PROBLEM TO SOLVE: After finding "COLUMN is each" in the material below, output its line and every line after it through the last, exactly, but not the pictures.

════

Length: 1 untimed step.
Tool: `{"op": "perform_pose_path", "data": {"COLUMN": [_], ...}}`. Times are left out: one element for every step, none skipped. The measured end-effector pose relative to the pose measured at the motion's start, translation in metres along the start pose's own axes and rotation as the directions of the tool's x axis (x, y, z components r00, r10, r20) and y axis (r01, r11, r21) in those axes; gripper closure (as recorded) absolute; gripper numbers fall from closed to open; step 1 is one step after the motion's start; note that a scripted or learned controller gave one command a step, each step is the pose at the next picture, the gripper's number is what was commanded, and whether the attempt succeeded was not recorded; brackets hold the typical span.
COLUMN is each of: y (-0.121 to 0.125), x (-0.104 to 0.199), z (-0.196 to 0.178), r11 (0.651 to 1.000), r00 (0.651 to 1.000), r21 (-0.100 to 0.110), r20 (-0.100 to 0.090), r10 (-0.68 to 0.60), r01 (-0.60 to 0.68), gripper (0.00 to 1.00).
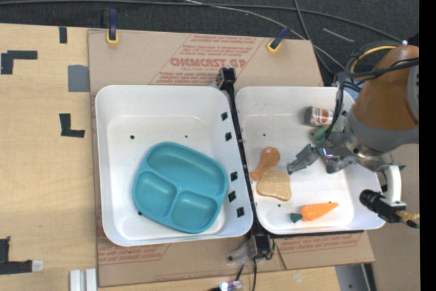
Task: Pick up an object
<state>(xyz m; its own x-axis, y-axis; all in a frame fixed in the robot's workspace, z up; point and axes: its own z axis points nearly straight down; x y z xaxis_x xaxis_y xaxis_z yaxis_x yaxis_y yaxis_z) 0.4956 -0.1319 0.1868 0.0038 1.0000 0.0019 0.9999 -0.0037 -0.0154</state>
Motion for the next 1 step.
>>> {"op": "perform_pose_path", "data": {"y": [0.0031], "x": [0.0004], "z": [-0.0066], "r11": [1.000], "r00": [1.000], "r21": [-0.013], "r20": [0.002], "r10": [-0.004], "r01": [0.004], "gripper": [0.00]}}
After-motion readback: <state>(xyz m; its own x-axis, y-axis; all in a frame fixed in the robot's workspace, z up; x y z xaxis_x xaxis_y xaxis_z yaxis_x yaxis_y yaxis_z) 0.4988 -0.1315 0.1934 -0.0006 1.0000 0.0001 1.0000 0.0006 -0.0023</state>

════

WRITTEN SOLUTION:
COLUMN is each of: y (-0.121 to 0.125), x (-0.104 to 0.199), z (-0.196 to 0.178), r11 (0.651 to 1.000), r00 (0.651 to 1.000), r21 (-0.100 to 0.110), r20 (-0.100 to 0.090), r10 (-0.68 to 0.60), r01 (-0.60 to 0.68), gripper (0.00 to 1.00).
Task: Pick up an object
<state>(xyz m; its own x-axis, y-axis; all in a frame fixed in the robot's workspace, z up; point and axes: its own z axis points nearly straight down; x y z xaxis_x xaxis_y xaxis_z yaxis_x yaxis_y yaxis_z) 0.4956 -0.1319 0.1868 0.0038 1.0000 0.0019 0.9999 -0.0037 -0.0154</state>
Motion for the next 1 step.
>>> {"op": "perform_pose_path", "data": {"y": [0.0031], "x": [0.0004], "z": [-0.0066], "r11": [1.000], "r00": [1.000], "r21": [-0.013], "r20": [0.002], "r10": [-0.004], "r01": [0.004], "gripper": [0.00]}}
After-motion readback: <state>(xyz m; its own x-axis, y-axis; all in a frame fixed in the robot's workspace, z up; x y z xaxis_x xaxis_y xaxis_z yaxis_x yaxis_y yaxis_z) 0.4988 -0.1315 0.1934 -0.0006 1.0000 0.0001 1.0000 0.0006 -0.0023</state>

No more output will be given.